Any hardship or prejudice suffered by the Applicant from such a decision is irrelevant. Further any benefit to children from the applicant obtaining a Blue card is also not a relevant factor.
Where a person has been charged with or convicted of an offence the Tribunal must give consideration to section 226 of the CCYPCG Act in determining whether an exceptional case exists.
In relation to the criteria in section 226 the applicant has a number of convictions for offences other than serious or disqualifying offences. These primarily relate to the series of “enter premises and commit indictable offence by break” offences. The offences occurred between June 2011 and June 2012 and recent in time.
A number of the offences directly involved the applicant’s 14-year-old nephew. The applicant was sentenced to prison to be served by way of and Intensive Correction Order. The Commissioner submits that this indicates the ‘gravity with which the Court viewed the applicant’s offending’.
The Commissioner urges that significant weight should be given to the circumstances of Mr Kembrey’s offending. In particular, he submits that Mr Kembrey has shown a clear lack of appropriate insight into the developmental status and needs of the child who he enlisted to engage in his criminal activities or the potential harm that could be suffered by that child. The Commissioner points out that the resultant harm from his conduct could include possible lifelong consequences for the child due to their association with his offending and any subsequent charge or conviction.
The Commissioner acknowledges that Mr Kembrey was supported by his stepfather and that Mr Crawford was full and frank in his evidence.
The Outcome?
Mr Kembrey presented to the Tribunal as nervous and uncomfortable. This is understandable given that the seriousness of his application. I found the level of his presentation throughout the hearing was not consistent with his written material. I agree with Dr Eshuys and found him to be naïve, immature and unsophisticated.
I am concerned that Mr Kembrey feels that he no longer requires counselling and psychological support. He clearly has not reflected to any great extent on his actions, in a way that would demonstrate that he has learnt from his previous mistakes.
I accept and it was conceded by the Commissioner that Mr Kembrey has come a long way since the date of his offending. He is now mixing with people of his own age.
However I am not satisfied that he has demonstrated that he has matured sufficiently and has appropriate insight into what occurred. I am not satisfied that his conflict resolution strategies have developed to a point where he really appreciates that he is the adult and his nephew is the child. He must model appropriate behaviour at all times.

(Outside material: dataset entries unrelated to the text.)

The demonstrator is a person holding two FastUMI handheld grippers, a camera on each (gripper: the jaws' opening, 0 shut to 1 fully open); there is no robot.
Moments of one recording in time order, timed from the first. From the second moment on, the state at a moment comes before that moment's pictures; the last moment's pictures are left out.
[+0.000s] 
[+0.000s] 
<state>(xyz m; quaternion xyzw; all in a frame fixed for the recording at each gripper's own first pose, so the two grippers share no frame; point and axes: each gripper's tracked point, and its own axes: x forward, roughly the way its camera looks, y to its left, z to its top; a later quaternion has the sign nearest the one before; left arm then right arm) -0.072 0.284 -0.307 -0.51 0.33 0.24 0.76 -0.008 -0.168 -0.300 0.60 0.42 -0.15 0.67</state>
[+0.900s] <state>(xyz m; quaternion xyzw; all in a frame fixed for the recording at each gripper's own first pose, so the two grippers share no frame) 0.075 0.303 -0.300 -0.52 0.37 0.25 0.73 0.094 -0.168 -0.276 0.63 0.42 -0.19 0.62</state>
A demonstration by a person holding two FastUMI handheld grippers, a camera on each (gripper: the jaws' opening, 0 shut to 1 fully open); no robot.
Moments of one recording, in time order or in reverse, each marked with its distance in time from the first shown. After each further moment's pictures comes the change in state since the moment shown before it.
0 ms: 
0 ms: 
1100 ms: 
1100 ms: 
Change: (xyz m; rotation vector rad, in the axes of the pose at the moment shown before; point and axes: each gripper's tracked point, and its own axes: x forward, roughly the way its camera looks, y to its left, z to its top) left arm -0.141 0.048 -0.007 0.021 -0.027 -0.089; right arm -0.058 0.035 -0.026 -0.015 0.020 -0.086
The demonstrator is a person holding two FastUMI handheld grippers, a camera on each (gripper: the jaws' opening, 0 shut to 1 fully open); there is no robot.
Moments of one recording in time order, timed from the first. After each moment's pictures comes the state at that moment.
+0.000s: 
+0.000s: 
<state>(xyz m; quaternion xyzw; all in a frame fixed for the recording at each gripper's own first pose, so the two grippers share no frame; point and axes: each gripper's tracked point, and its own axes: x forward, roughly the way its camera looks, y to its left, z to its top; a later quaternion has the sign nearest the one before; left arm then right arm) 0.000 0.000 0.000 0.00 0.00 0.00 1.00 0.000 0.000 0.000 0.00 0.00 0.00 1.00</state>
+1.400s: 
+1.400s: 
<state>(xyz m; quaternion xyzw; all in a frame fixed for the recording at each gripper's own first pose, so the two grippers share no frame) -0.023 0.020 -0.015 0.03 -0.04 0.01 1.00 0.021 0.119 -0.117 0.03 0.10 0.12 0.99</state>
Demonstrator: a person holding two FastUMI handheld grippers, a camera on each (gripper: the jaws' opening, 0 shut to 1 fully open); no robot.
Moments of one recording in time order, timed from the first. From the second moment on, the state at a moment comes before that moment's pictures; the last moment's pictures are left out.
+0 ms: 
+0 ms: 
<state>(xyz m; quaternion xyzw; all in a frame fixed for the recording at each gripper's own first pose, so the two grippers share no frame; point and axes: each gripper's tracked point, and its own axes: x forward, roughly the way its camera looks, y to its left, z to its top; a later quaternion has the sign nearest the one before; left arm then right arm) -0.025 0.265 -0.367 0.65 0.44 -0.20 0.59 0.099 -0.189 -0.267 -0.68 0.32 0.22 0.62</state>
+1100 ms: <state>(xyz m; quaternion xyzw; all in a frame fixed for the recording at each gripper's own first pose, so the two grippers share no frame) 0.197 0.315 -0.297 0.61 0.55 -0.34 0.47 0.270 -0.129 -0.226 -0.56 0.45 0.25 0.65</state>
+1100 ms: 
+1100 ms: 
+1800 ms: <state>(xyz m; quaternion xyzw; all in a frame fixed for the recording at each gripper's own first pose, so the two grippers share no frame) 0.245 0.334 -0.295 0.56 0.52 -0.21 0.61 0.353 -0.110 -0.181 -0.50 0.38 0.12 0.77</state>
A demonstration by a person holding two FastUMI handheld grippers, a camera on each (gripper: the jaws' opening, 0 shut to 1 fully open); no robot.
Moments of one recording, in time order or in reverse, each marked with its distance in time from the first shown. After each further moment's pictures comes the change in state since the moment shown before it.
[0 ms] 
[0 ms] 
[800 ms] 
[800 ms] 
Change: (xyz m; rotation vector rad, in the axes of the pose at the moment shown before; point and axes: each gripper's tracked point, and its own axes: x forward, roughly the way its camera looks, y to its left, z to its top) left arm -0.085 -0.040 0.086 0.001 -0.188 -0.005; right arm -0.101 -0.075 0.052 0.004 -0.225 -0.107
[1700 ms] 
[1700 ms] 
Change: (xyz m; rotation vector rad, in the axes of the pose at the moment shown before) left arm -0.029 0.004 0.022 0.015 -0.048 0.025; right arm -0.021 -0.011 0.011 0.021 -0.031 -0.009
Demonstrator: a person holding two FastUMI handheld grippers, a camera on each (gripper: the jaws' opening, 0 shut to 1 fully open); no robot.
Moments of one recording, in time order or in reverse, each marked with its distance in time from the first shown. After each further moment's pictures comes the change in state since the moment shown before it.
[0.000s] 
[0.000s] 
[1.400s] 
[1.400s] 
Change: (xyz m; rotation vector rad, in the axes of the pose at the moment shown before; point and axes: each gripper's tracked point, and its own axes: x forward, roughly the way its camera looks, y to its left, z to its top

I am not able to find any evidence to convince me that he would act any differently if placed in a similar situation in the future. There is no acceptable explanation for his behaviour. He has not managed his relationship with his nephew in a protective way. He has not demonstrated a sufficient level of insight into the potential impact of his behaviour on children generally.
On the evidence available, I am satisfied on the balance of probabilities that this is an “exceptional case” where it would not be in the best interests of children for Mr Kembrey to be granted a Blue card.
I therefore order that the decision of the Commissioner to issue Warren Kembrey with a negative notice is confirmed.